▶ **What you should do**:
Copy the listing below exactly. Pictures stay out of it.

▶ **Stored data**:

□ □ □ □ □ □ □

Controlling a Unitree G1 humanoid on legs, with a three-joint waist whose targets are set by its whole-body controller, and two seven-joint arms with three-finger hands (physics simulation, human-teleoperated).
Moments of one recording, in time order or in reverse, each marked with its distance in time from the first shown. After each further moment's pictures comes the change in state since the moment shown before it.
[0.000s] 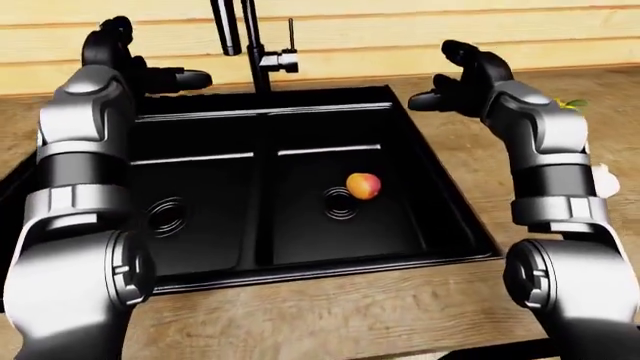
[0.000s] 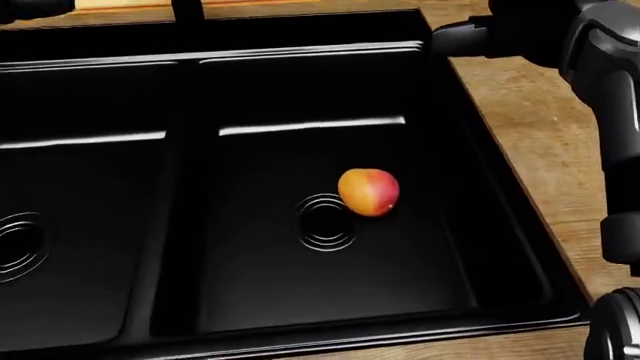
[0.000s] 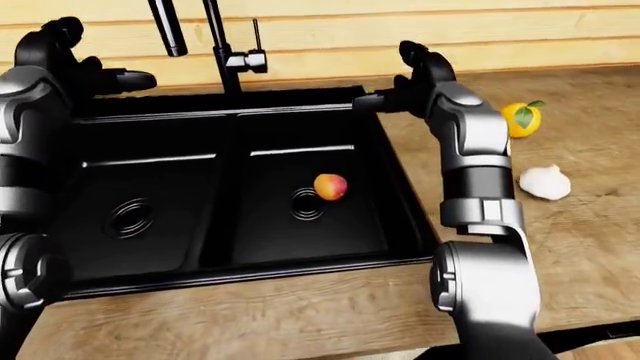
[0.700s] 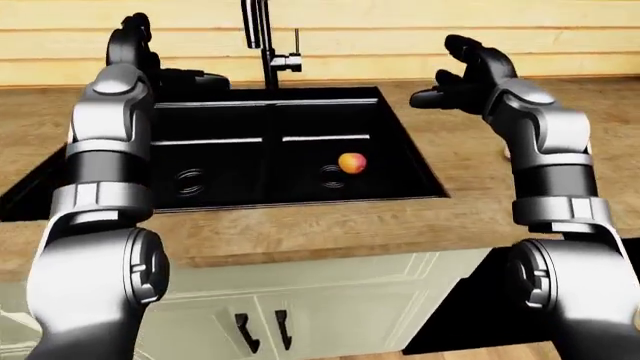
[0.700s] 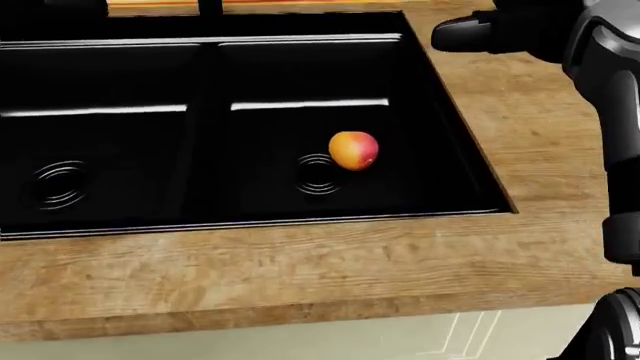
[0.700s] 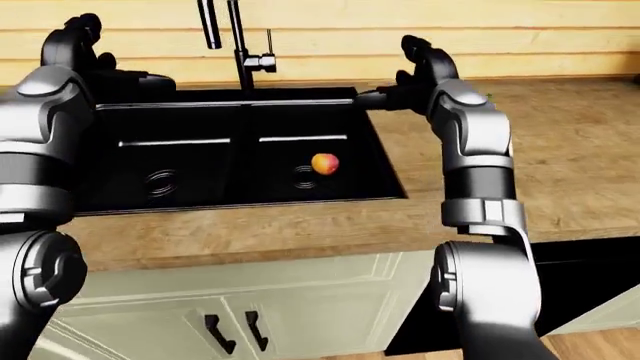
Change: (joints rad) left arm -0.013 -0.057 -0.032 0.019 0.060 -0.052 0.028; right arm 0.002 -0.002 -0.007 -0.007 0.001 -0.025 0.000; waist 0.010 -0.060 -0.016
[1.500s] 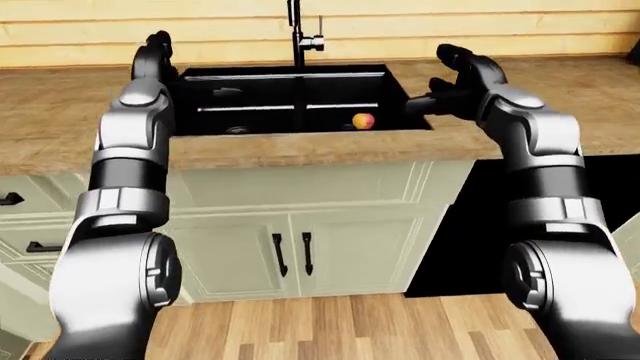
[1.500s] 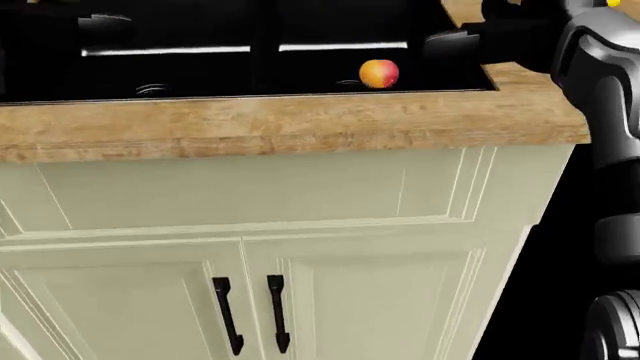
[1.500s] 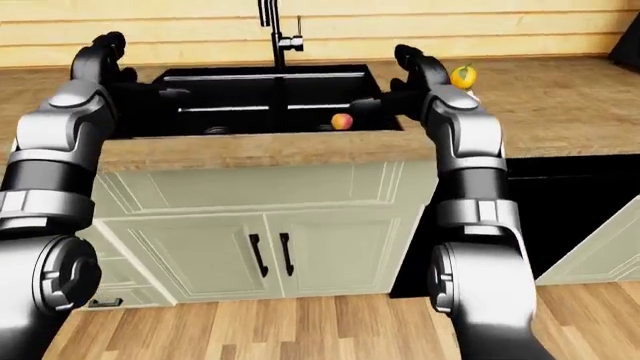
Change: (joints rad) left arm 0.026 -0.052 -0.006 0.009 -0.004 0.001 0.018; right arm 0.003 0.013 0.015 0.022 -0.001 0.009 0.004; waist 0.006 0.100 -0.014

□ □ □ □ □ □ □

▶ **Task answer**:
Controlling a Unitree G1 humanoid on legs, with a three-joint waist whose targets are set by its whole-body controller, and two seven-joint arms with three-finger hands (physics simulation, human-teleoperated).
Moments of one recording, in time order or in reverse, each marked with its distance in time from the first shown. After each further moment's pictures comes the change in state since the moment shown before it.
[0.000s] 
[0.000s] 
[0.000s] 
[0.700s] 
[0.700s] 
[0.700s] 
Change: (joints rad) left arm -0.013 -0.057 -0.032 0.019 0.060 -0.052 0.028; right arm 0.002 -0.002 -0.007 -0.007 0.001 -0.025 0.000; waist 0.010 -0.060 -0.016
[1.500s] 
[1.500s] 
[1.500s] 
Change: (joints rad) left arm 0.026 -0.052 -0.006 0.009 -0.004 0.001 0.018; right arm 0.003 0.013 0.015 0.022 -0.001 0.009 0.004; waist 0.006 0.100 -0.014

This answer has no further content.